Directions:
Could you return the lines below exactly, from the first line up to and including the line that holds "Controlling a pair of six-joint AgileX"?

[Entries taken from a collection]
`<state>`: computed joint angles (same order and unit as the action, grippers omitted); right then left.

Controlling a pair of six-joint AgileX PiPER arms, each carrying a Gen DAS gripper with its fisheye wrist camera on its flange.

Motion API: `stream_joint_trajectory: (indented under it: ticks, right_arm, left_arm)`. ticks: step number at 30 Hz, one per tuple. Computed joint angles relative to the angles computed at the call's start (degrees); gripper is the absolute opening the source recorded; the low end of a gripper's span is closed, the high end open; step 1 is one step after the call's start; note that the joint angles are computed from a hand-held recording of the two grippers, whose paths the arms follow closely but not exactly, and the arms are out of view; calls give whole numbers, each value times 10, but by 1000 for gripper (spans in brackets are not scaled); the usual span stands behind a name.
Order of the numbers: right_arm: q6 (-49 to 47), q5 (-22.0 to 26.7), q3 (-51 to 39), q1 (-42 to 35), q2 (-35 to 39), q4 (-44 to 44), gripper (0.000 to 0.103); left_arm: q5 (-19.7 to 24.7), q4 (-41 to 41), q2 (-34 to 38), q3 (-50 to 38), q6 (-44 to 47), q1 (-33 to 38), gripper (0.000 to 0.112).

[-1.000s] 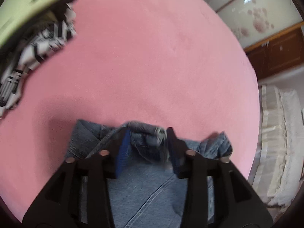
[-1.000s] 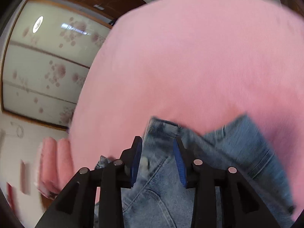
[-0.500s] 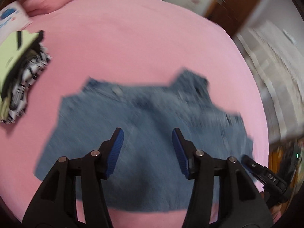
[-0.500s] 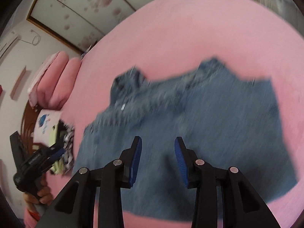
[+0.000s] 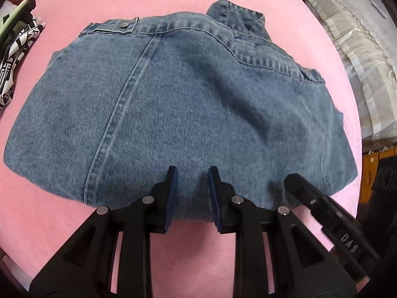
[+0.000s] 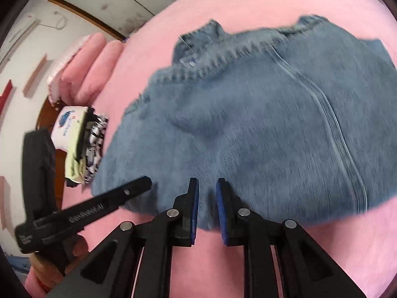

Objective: Fold large clothes

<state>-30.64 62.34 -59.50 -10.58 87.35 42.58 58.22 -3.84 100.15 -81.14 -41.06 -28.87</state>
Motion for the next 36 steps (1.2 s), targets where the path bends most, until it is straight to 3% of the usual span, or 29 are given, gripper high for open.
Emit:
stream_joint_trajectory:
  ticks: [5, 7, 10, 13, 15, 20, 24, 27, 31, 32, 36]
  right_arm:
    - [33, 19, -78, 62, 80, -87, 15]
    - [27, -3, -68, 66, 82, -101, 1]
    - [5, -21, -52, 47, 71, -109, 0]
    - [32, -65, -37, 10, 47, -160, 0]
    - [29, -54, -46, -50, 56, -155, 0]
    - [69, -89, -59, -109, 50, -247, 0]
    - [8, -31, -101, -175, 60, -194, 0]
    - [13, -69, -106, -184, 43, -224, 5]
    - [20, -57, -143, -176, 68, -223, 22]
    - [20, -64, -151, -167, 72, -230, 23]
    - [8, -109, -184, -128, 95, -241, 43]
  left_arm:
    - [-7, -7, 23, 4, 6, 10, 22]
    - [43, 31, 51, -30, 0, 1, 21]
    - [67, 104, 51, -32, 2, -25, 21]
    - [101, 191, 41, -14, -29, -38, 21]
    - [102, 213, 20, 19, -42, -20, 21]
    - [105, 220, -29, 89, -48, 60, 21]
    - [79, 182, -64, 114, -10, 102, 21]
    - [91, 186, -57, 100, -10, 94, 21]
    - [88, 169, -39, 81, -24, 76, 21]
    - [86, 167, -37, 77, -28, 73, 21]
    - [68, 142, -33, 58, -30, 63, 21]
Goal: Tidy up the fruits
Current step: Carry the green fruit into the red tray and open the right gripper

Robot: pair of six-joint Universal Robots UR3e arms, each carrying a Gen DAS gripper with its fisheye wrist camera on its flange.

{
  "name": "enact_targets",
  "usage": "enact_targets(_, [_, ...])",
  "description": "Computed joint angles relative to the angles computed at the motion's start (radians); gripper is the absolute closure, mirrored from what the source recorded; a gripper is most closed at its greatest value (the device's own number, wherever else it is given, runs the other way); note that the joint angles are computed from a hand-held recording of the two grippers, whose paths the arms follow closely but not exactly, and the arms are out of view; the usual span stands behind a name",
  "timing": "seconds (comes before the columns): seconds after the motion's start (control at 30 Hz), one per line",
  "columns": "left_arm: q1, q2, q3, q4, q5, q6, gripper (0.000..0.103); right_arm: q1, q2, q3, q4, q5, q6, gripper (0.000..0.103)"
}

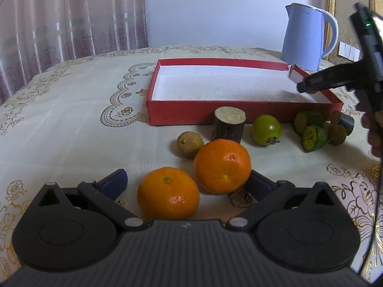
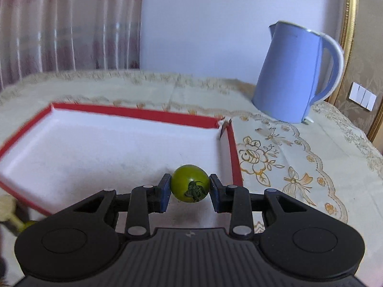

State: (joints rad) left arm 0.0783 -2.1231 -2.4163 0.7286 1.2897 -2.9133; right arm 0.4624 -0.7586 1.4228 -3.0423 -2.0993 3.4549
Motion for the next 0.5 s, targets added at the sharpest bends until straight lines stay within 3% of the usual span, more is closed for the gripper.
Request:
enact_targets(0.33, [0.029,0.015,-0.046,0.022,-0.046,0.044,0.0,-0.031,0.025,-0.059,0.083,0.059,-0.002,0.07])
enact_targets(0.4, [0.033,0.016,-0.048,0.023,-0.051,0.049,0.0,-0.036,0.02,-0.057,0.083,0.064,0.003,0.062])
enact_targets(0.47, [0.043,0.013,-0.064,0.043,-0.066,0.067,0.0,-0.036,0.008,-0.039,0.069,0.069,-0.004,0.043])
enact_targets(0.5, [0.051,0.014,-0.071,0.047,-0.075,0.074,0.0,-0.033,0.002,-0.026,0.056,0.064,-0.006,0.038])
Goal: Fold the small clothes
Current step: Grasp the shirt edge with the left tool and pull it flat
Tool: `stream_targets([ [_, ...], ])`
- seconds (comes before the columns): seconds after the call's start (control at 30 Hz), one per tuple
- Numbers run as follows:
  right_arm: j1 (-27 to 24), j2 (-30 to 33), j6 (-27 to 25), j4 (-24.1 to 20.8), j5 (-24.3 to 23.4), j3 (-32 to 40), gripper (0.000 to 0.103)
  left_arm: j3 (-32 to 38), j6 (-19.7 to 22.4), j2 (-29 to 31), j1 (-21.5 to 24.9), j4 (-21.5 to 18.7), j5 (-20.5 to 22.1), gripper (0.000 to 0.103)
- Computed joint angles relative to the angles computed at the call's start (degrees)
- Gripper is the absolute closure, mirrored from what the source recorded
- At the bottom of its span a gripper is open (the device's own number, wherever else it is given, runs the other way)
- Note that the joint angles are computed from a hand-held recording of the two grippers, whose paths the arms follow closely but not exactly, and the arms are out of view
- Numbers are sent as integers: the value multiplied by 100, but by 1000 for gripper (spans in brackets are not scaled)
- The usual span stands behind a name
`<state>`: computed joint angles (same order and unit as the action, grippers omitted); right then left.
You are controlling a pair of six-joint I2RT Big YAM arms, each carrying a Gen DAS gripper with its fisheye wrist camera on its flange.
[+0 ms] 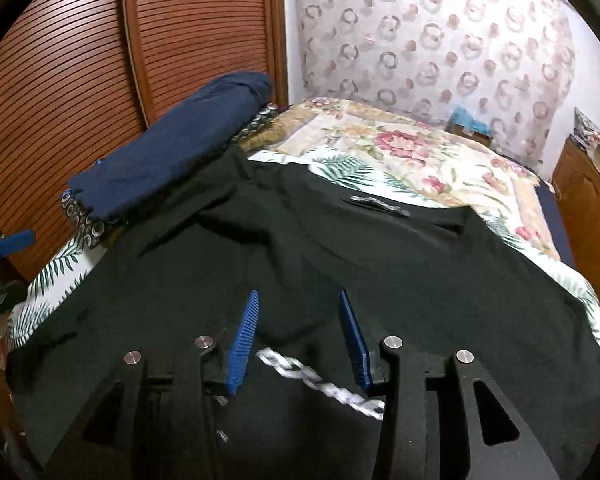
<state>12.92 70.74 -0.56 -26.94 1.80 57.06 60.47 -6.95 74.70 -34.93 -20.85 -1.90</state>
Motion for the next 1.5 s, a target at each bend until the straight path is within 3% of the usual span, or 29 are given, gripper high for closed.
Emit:
stream_targets([
  [0.33, -808, -1165, -202, -330, 226, -751, 59, 704, 356, 565, -98, -123, 213, 17],
  [0.57, -1189, -987, -275, -557, 144, -825, 54, 1602, 654, 1161, -141, -607, 344, 50],
  [0.67, -1220, -822, -287, -576, 182, -789, 54, 1968, 759, 1420, -146, -821, 324, 57],
  [0.83, -1395, -983, -276, -588, -137, -876, 50, 2618, 943, 1899, -154, -1236, 280, 69],
  [1.03, -1568, -872, -399, -578, -223, -763, 47, 3623, 1100, 2701, -187, -1976, -20, 72],
  [1.13, -1564, -847, -389, -541, -175, -769, 45, 4092, 1197, 3063, -224, -2416, -281, 78],
  [1.33, -1613, -823, -401, -527, -217, -757, 43, 4826, 1304, 3626, -313, -3195, -728, 78],
  [1.5, -1626, -824, -413, -529, -231, -755, 43, 4923, 1399, 3722, -325, -3348, -878, 79],
])
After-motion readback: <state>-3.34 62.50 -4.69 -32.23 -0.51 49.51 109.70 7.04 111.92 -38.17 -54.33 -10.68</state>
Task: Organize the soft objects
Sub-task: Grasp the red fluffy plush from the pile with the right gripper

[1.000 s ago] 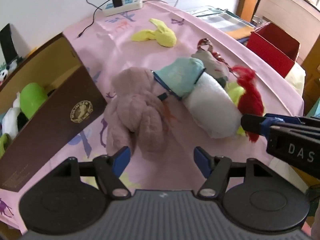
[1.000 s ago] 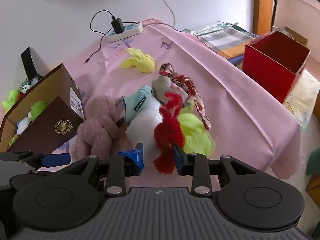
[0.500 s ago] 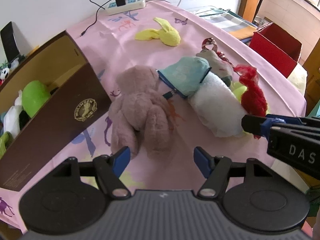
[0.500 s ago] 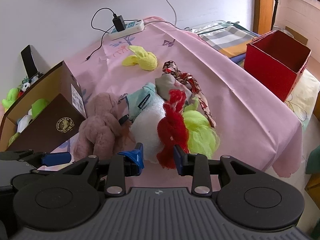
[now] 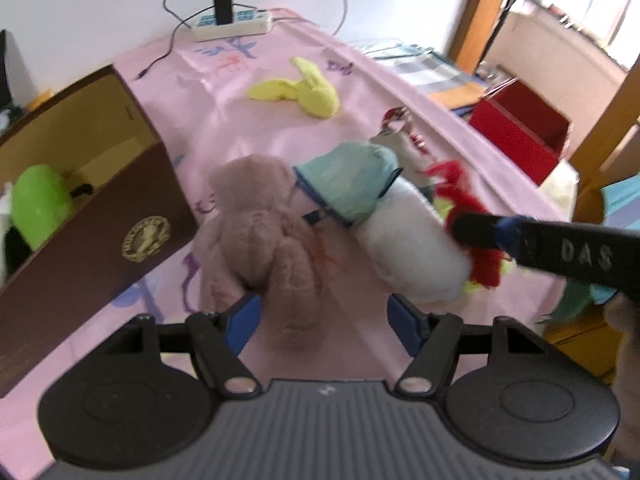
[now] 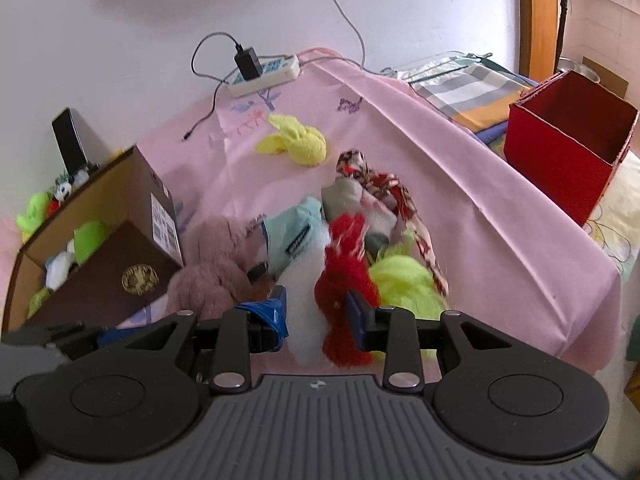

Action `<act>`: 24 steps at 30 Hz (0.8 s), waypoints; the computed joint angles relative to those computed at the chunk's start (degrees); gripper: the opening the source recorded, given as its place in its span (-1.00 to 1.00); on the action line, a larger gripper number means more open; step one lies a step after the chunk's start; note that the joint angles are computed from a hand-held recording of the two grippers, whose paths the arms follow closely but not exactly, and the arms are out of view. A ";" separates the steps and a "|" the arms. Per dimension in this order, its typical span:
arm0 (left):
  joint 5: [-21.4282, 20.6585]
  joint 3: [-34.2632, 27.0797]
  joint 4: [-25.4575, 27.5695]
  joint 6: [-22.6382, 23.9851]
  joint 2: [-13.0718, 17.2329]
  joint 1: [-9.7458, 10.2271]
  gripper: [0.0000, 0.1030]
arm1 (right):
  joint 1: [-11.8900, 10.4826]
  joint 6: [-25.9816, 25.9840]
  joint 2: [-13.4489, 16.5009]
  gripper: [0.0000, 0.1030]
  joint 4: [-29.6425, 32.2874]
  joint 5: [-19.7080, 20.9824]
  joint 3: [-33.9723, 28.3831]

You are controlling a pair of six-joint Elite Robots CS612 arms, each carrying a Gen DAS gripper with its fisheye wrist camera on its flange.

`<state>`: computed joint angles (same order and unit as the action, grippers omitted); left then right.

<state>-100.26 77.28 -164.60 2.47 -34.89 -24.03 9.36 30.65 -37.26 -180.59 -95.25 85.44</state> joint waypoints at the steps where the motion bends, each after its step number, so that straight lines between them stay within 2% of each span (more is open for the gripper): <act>1: -0.62 -0.05 0.08 0.37 0.03 0.10 0.36 | -0.23 0.39 0.13 -0.70 -1.08 0.37 0.03; 4: -5.96 -0.22 -0.82 1.28 0.17 0.79 0.36 | -1.08 0.83 0.03 -0.70 -2.93 1.60 0.37; 5: -8.54 -0.62 0.44 1.76 0.13 1.08 0.36 | -1.37 -0.03 -0.13 -0.70 -2.51 1.86 0.40; 8: -14.49 -1.52 1.33 3.44 0.53 1.32 0.36 | -2.61 -1.17 -0.11 -0.70 -2.55 4.97 0.44; 13: -16.74 -2.72 4.33 7.63 0.92 0.05 0.36 | -4.62 -2.87 -0.35 -0.70 -1.48 11.80 1.18; 15: -16.49 -3.45 3.88 7.51 1.44 -0.41 0.36 | -5.59 -3.37 -0.50 -0.70 -0.02 15.81 1.35; 18: -15.07 -4.74 3.58 6.41 2.25 -0.93 0.32 | -6.18 -3.55 -0.19 -0.70 1.12 17.77 0.86; 19: -14.55 -5.23 3.38 6.10 2.59 -1.11 0.20 | -6.43 -3.28 -0.02 -0.69 1.43 18.93 0.69; 20: -13.83 -5.70 2.66 5.86 2.95 -1.43 0.00 | -6.75 -2.95 0.11 -0.69 1.88 20.32 0.57; 22: -13.06 -6.65 3.57 5.41 3.41 -1.82 -0.20 | -7.53 -2.10 0.45 -0.69 3.13 24.03 0.17; 23: -12.82 -7.10 4.11 5.20 3.68 -1.94 -0.43 | -7.90 -2.14 0.65 -0.70 4.08 25.92 -0.21; 24: -12.52 -7.46 4.72 5.06 3.85 -2.10 -0.50 | -8.21 -2.55 0.82 -0.71 5.08 27.31 -0.55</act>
<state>-112.77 69.82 -159.88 7.53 -31.04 -26.13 1.15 28.11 -36.44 -175.52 -67.94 84.88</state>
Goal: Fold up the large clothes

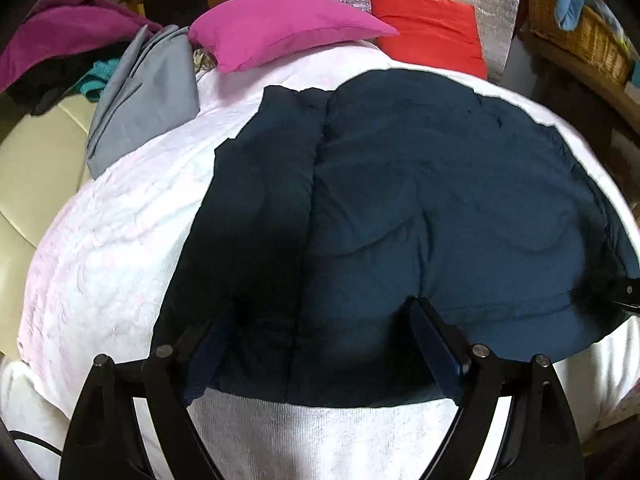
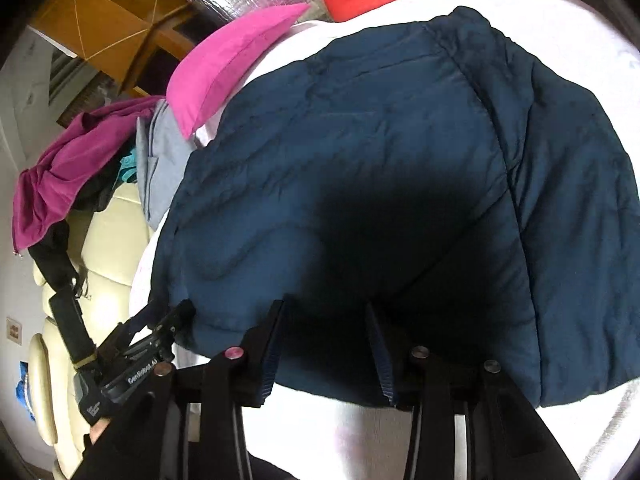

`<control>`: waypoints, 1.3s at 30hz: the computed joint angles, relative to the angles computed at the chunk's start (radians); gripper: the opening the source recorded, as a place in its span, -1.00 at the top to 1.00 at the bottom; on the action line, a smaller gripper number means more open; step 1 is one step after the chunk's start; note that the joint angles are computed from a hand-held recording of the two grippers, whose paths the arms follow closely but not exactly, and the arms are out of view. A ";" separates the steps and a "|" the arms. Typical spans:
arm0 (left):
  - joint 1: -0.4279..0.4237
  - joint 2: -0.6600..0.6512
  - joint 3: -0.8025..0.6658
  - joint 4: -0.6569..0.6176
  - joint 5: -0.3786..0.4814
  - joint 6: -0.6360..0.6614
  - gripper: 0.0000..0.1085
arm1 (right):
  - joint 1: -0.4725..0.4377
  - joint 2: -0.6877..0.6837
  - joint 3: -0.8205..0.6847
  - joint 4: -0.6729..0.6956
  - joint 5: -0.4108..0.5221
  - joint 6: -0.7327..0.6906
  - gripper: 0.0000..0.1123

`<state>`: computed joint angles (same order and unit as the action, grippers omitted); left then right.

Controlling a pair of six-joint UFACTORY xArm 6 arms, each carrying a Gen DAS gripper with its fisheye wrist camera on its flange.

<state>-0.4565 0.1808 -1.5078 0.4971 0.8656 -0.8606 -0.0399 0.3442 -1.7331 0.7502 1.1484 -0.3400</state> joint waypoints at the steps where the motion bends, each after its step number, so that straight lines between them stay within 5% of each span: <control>1: 0.004 -0.023 0.023 0.009 -0.013 -0.013 -0.64 | -0.015 -0.009 0.006 0.017 0.006 0.007 0.21; 8: 0.052 -0.167 0.159 0.156 -0.075 -0.190 -0.64 | -0.130 -0.111 0.132 0.154 -0.091 -0.012 0.10; 17: 0.123 -0.100 0.120 -0.096 0.010 -0.108 -0.64 | -0.170 -0.002 0.042 0.088 0.012 0.119 0.07; 30: 0.087 -0.135 0.111 0.229 -0.011 -0.300 -0.64 | -0.169 -0.068 0.088 0.209 -0.064 0.014 -0.03; 39: 0.051 -0.110 0.071 0.330 0.022 -0.301 -0.64 | -0.096 -0.059 0.083 0.086 -0.121 0.041 -0.03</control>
<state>-0.4057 0.0708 -1.4366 0.8272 0.8878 -1.1619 -0.1363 0.2855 -1.6501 0.8359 1.0276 -0.2988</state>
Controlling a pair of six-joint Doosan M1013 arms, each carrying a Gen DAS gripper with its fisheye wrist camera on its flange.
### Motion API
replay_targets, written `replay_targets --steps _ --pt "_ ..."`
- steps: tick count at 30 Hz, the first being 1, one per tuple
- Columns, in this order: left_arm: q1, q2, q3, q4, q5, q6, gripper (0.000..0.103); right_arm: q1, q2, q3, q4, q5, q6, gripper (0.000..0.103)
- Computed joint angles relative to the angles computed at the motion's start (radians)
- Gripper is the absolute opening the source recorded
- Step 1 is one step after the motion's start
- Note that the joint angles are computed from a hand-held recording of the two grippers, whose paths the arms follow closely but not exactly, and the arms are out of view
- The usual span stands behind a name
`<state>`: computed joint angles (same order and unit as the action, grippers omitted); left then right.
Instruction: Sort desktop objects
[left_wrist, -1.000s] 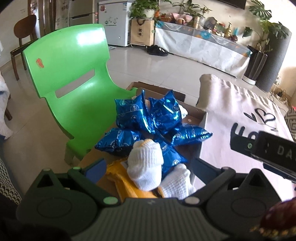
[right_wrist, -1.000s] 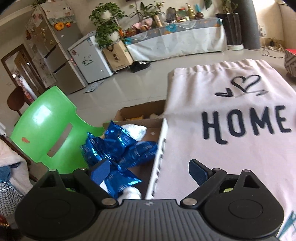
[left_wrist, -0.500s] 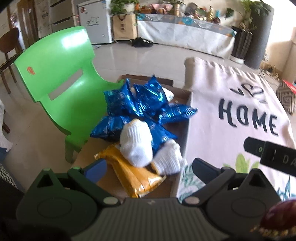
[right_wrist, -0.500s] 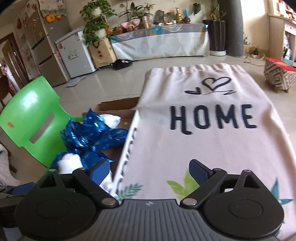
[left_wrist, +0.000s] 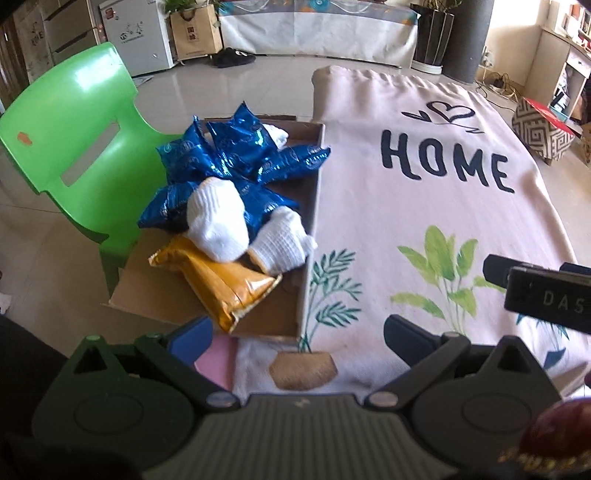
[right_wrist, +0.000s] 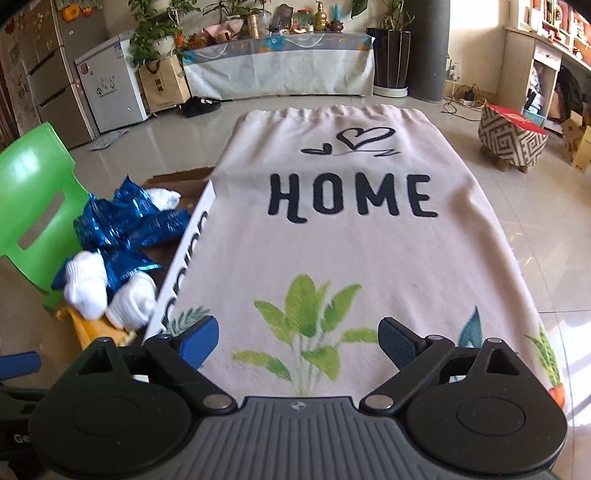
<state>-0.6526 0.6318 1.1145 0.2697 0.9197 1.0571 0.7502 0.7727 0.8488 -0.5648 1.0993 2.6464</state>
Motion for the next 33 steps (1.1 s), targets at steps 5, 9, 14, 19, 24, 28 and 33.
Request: replay_targets --steps 5,9,14,19,24,28,33 --pt "-0.003 -0.002 0.0 -0.005 0.022 -0.004 0.103 0.004 -0.01 0.019 0.003 -0.002 -0.019 0.094" --pt "-0.003 -0.006 -0.001 0.011 0.034 -0.021 0.103 0.005 -0.016 0.029 0.021 -0.049 -0.042 0.095" --pt "-0.004 -0.006 0.0 0.05 0.052 -0.058 0.103 0.004 -0.004 0.007 0.04 -0.077 -0.071 0.095" --pt "0.0 0.003 -0.011 0.068 0.08 -0.076 0.103 0.001 0.015 -0.026 0.066 -0.083 -0.101 0.095" --pt "0.004 0.008 -0.016 0.074 0.097 -0.09 0.103 0.003 0.049 -0.084 0.085 -0.061 -0.155 0.095" --pt "0.005 0.008 -0.016 0.082 0.105 -0.1 0.103 0.008 0.069 -0.118 0.088 -0.054 -0.196 0.096" --pt "0.008 0.009 -0.018 0.08 0.112 -0.113 0.103 0.011 0.083 -0.14 0.089 -0.058 -0.21 0.096"
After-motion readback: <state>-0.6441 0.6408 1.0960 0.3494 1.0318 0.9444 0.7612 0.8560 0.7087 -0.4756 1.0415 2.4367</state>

Solution for this task:
`<state>`: computed joint angles (same order and unit as the action, grippers omitted); right then left.

Controlling a pair of six-joint AgileX PiPER arms, each carrying a Gen DAS gripper with its fisheye wrist camera on its flange.

Nothing else belongs to the answer.